His Wedding Dress

This debut feature from newbie Cuban filmmaker Marilyn Solaya is a grim tale about a transsexual’s relationship with a naive straight man back in the country’s dark days of 1994 before the President’s daughter Mariela Castro started to champion equal rights and tolerance for the LGBT community.  This particular story is based on a real life one where all the ‘goodies’ of the piece are the transsexuals and gays, and all the straights are lumped together as the ‘baddies’. 
 

It’s the tale of a couple in their early forties who have just recently married.  Rosa Elena is a nurse who lives with Ernesto her engineer husband and his invalid father in a meager rundown apartment. They seem a happy family unit that makes the most of the all the shortages and power cuts that are part of their daily life.  Rosa’s best friend is Sissi a transsexual hairdresser who is undergoing hormone treatment, which is approved of by the authorities, but is desperate to have gender reassignment surgery, which is still illegal.

 
It takes time to realise that the reason for this seemingly unusual friendship, which Ernesto greatly disapproves of, is that Rosa Elena is harboring a dark secret that only Sissi is privy too. It may have remained that way if it wasn’t for Lazarus, a corrupt Government Official and a jealous ex-lover of Rosa, who is determined to get her back. He also wants to make life tough for Ernesto who may be on the brink of discovering that he is the one behind all the thefts on the building construction he is in charge off.
 
When Lazarus gets his hands on Rosa’s medical records that show she wasn’t born a woman, he ensures they fall in the right hands to get Ernesto hounded out of his job in disgrace.  He succeeds and as a consequence Rosa is subject not just to his violent abuse but to that of his colleagues too as she is branded a ‘fag’ and worse.
 

It’s a very touching story that would appear to effectively paint a landscape of a highly homophobic culture where sexual diversity was a just cause for exclusion from society, and where the authorities were the main instigators of all the violence leveled against the LGBT community that existed completely on the down  low.
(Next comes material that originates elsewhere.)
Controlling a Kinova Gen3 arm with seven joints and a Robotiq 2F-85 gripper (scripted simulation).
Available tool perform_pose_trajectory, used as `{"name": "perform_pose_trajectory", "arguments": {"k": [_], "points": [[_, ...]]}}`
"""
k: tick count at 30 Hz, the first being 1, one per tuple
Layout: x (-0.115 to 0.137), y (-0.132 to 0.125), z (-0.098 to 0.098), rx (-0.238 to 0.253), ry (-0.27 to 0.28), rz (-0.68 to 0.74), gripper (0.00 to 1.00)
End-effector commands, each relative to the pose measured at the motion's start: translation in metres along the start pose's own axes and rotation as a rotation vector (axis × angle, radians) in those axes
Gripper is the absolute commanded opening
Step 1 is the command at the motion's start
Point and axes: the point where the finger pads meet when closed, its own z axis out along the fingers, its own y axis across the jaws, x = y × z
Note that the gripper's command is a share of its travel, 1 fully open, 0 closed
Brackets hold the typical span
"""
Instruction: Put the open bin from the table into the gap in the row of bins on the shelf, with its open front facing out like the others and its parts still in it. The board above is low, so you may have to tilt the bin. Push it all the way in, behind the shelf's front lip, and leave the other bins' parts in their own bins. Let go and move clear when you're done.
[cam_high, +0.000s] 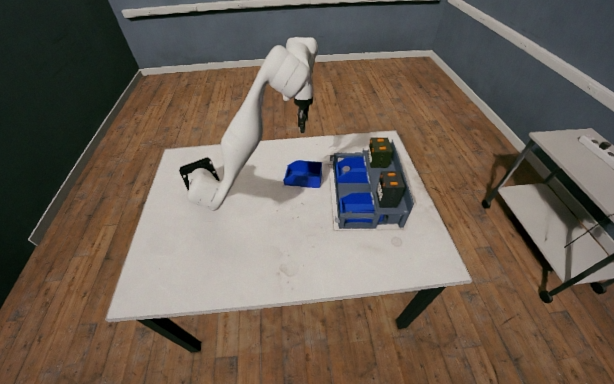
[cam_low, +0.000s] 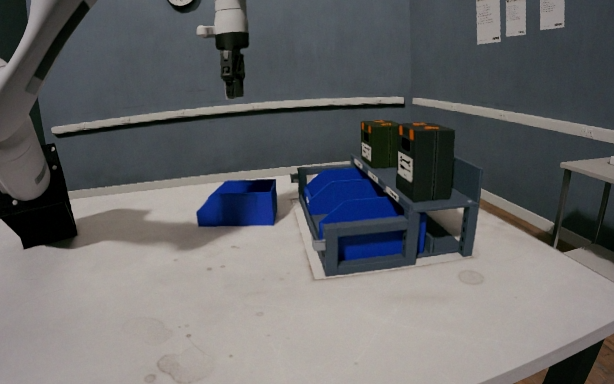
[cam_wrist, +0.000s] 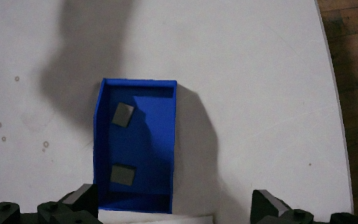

However, asides from this Solaya sadly overloaded the film with far too many other unrelated issues and badly thought out plot lines and characters, that at times the whole thing was in danger of going completely off-track and losing us.  

 
It is a shame as the core was a really fine movie thanks to the rather wonderful central performances of Laura De la Uz as Rosa and Isabel Santos as Sissi. Luis Alberto Garcia was splendid too as Ernesto even though it was very tough that an educated manager like him could have been so completely naive about his wife’s identity. 
 
Solaya had previously made a documentary in 2010 called ‘In The Wrong Body’ about Mavi Sussel, the first person in Cuba to have sex-reassignment surgery authorized by the Government back in 1988. Both of these movies will now add to the current dialogue about transitioning, and the more we can know and learn about this will help all of us to a better understanding.